Tickets are numbered from 1 to 18 and mixed together. One ticket is drawn at random. What is the probability that the number on the drawn ticket is a multiple of 2 or a multiple of 3?

Introduction / Context:
This question uses basic probability with divisibility conditions on integers. The tickets are numbered from 1 to 18, and we want the probability that a randomly selected ticket shows a number that is divisible by 2 or divisible by 3. The task is to count such numbers and divide by the total number of tickets.

Given Data / Assumptions:

• Tickets are numbered 1, 2, 3, up to 18.
• One ticket is drawn at random from these 18 tickets.
• Each ticket has equal chance of being selected.
• The favourable numbers are those that are multiples of 2 or multiples of 3.

Concept / Approach:
Use the union principle for counting. Count all multiples of 2, count all multiples of 3, and then subtract the numbers that are multiples of both 2 and 3, because those numbers have been counted twice. Once the count of favourable numbers is known, probability equals favourable count divided by total count, which here is 18.

Step-by-Step Solution:
Total tickets = 18. Multiples of 2 from 1 to 18: 2, 4, 6, 8, 10, 12, 14, 16, 18, which is 9 numbers. Multiples of 3 from 1 to 18: 3, 6, 9, 12, 15, 18, which is 6 numbers. Multiples of both 2 and 3 are multiples of 6: 6, 12, 18, which is 3 numbers. Total favourable numbers = 9 + 6 - 3 = 12. Required probability = 12 / 18. Simplify 12 / 18 by dividing numerator and denominator by 6 to get 2 / 3.

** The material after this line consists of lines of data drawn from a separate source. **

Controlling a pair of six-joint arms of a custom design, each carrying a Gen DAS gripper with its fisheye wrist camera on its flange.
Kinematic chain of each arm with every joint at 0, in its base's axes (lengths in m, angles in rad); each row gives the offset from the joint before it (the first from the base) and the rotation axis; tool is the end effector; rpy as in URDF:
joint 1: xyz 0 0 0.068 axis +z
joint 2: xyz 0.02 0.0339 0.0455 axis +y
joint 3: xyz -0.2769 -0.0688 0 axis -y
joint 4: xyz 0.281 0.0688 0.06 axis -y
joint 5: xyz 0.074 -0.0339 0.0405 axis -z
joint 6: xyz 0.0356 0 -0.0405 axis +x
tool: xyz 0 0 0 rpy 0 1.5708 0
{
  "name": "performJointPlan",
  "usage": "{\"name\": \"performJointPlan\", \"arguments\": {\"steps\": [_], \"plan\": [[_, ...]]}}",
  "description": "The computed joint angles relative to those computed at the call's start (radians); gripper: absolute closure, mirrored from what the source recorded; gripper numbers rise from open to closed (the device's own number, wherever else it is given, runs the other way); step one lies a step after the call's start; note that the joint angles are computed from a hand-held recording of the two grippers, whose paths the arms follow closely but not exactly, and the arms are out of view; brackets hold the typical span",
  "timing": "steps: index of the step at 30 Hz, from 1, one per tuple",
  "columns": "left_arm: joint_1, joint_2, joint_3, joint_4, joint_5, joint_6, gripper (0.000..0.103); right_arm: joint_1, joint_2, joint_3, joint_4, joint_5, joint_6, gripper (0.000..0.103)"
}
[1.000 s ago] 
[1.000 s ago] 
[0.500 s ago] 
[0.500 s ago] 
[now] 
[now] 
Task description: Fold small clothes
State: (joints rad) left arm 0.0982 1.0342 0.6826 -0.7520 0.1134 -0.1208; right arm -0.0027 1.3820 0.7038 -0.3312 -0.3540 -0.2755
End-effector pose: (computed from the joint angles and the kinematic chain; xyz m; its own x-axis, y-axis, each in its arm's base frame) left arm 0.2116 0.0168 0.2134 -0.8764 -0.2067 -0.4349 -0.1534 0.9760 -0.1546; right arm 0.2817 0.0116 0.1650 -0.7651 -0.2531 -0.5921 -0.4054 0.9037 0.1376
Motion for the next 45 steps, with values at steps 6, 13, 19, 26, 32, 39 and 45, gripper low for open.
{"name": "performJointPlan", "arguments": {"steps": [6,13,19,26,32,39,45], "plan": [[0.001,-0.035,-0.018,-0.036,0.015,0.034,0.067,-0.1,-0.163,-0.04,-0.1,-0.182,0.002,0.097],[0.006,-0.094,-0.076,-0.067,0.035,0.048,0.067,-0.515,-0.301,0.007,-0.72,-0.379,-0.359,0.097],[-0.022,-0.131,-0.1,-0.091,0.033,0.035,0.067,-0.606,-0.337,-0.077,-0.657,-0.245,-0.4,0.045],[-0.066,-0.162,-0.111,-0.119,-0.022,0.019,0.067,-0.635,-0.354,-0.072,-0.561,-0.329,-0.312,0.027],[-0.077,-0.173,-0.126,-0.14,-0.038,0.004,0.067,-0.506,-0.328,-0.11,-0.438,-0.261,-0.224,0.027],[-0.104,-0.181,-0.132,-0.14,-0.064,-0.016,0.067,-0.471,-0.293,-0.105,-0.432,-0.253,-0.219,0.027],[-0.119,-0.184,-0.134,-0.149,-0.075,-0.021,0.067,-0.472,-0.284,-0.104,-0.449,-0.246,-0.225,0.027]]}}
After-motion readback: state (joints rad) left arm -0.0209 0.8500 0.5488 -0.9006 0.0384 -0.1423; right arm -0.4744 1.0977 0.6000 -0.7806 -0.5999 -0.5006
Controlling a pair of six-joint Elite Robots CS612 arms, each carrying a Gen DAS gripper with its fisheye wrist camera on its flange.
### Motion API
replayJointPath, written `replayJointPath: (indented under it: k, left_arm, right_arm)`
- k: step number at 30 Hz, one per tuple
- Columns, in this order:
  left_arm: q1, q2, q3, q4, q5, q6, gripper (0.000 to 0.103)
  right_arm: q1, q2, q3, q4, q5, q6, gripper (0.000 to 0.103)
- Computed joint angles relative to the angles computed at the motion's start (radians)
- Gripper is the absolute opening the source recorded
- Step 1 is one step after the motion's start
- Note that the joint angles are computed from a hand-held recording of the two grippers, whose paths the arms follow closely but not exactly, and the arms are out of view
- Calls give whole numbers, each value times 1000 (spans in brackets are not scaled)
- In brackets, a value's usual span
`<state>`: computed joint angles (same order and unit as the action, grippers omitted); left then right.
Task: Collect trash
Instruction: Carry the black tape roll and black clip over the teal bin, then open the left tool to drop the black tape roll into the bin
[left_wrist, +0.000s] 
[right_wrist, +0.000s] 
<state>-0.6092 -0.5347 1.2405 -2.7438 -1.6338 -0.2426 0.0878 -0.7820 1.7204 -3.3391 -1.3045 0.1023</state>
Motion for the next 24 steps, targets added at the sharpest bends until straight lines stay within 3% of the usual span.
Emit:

Verification / Alternative check:
We can check by writing all numbers from 1 to 18 and marking those that are multiples of 2 or 3. The marked numbers will be 2, 3, 4, 6, 8, 9, 10, 12, 14, 15, 16 and 18, which is exactly 12 numbers. Since there are 18 numbers in total, the probability is 12 / 18, which simplifies to 2 / 3, confirming the result.

Why Other Options Are Wrong:
1/3 would correspond to only 6 favourable numbers, which is too small. 3/5 equals 10 out of 18, but we found 12 favourable numbers. 5/6 would require 15 favourable numbers, which is more than actually satisfy the condition.

Common Pitfalls:
Learners sometimes forget to subtract the overlap, that is the multiples of 6, and obtain 15 instead of 12 favourable numbers. Others may miss one or two numbers when listing multiples by hand. Using the inclusion exclusion idea and checking the list carefully helps avoid such counting errors.

Final Answer:
The probability that the number on the ticket is a multiple of 2 or 3 is 2/3.